» Your goal: Up to and including the line that contains "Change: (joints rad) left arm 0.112", return every line from the start of the data, unchanged.

» Available records:

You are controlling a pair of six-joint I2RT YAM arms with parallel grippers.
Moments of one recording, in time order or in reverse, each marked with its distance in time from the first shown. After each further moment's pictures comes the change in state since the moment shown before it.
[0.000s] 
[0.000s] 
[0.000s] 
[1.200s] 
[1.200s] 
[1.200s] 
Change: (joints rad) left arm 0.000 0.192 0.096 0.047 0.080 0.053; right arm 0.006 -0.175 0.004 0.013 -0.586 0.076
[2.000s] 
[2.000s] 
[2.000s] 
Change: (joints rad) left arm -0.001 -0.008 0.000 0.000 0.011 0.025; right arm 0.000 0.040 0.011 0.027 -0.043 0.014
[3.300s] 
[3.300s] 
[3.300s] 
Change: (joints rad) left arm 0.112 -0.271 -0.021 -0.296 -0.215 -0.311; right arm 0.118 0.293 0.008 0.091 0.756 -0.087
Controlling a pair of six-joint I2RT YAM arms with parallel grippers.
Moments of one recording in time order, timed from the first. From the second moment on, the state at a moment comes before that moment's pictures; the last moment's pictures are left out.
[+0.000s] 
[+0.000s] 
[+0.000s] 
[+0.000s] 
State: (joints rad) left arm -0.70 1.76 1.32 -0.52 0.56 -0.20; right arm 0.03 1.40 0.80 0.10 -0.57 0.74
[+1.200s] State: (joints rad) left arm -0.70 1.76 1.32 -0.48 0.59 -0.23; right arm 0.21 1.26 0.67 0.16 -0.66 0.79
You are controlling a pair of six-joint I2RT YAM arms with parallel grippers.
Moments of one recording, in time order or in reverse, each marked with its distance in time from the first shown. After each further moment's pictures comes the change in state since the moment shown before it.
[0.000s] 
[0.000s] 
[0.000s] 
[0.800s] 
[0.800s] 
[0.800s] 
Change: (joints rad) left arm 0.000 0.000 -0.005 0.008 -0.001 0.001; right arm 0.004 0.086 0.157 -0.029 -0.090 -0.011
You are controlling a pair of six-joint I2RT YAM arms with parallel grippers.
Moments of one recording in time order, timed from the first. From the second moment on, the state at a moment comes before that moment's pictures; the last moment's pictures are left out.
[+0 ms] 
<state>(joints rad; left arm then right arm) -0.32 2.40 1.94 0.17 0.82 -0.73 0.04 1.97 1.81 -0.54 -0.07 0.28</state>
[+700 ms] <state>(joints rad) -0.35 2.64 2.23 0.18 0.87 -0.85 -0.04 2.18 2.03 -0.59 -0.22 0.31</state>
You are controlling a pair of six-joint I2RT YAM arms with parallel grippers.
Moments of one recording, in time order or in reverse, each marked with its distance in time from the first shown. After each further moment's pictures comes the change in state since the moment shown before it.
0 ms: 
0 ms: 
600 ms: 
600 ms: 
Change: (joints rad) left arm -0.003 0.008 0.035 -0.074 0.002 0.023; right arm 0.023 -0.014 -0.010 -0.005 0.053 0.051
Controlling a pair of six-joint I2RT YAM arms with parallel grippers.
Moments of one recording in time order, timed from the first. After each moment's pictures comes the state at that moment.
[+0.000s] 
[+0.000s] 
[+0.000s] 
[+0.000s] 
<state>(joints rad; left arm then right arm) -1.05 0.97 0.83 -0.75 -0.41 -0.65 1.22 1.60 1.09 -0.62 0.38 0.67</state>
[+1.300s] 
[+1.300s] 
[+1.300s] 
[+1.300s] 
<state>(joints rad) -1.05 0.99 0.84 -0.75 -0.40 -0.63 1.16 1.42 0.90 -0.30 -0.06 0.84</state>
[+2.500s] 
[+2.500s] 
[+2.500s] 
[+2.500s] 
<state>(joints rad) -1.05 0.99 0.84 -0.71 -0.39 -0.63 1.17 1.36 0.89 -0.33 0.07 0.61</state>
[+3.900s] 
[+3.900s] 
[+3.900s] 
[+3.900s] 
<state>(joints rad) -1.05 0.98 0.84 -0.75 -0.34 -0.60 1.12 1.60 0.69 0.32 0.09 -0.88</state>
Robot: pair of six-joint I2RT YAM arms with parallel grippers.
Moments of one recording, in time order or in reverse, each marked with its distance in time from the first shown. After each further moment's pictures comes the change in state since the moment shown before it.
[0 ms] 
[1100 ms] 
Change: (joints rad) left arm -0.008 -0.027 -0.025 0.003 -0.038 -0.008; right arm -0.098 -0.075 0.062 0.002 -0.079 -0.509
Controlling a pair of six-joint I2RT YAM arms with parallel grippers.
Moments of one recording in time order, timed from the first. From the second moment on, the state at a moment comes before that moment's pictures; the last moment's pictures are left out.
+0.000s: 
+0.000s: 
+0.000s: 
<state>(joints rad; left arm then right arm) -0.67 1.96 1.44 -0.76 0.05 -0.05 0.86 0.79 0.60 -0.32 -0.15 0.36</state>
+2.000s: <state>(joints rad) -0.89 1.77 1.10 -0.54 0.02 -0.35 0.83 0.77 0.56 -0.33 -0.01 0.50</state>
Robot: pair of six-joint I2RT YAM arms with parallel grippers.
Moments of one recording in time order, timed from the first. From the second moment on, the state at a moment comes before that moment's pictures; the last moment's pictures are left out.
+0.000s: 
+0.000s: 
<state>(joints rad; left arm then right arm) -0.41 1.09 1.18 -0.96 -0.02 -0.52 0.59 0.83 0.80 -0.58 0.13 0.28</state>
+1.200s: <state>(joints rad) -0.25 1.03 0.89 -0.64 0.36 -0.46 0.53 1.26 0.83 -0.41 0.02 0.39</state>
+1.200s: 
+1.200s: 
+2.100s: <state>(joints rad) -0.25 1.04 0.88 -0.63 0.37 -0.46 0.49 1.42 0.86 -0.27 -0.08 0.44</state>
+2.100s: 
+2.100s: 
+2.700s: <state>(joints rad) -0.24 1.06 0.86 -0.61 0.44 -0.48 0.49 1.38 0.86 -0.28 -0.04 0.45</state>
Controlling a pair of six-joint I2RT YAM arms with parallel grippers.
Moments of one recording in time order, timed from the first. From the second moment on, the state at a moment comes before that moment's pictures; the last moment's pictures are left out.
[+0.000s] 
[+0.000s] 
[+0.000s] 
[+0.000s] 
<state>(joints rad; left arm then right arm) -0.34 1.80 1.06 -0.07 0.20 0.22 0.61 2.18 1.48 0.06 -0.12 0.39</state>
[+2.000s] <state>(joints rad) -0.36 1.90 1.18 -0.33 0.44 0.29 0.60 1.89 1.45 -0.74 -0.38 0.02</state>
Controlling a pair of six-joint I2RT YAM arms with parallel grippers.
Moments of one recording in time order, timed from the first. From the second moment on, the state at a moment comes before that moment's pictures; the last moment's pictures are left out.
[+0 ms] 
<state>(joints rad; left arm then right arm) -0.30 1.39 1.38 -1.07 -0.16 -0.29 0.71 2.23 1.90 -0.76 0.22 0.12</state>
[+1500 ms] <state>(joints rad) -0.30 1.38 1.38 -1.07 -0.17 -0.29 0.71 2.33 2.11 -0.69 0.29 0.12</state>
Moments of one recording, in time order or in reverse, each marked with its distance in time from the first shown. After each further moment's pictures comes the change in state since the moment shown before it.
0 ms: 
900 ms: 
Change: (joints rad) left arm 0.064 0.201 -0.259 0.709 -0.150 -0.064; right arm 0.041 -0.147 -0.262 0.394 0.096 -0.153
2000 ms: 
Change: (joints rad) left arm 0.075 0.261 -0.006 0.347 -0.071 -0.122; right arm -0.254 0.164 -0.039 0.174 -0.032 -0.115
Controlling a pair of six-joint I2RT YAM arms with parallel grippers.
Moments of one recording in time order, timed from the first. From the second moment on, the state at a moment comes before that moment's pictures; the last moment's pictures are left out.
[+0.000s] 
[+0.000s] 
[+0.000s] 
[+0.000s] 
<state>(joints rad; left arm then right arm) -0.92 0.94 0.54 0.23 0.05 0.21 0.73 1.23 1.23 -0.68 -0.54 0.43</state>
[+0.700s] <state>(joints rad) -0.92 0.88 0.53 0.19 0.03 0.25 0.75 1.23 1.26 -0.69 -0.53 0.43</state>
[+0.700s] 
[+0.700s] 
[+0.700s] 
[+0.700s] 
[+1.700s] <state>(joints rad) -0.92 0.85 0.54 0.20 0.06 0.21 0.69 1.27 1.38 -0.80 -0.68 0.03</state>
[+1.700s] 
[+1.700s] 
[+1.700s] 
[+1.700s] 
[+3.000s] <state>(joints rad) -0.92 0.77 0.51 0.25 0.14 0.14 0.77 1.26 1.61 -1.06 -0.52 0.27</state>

» Answer space:
You are controlling a pair of six-joint I2RT YAM arms with parallel grippers.
Moments of one recording, in time order or in reverse, each marked with its distance in time from the first shown. After each further moment's pictures comes the change in state since the moment shown before it.
[0.000s] 
[0.000s] 
[0.000s] 
[1.200s] 
[1.200s] 
[1.200s] 
Change: (joints rad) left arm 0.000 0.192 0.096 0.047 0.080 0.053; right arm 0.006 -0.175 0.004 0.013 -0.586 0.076
[2.000s] 
[2.000s] 
[2.000s] 
Change: (joints rad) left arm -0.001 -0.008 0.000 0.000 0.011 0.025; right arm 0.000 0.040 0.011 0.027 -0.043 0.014
[3.300s] 
[3.300s] 
[3.300s] 
Change: (joints rad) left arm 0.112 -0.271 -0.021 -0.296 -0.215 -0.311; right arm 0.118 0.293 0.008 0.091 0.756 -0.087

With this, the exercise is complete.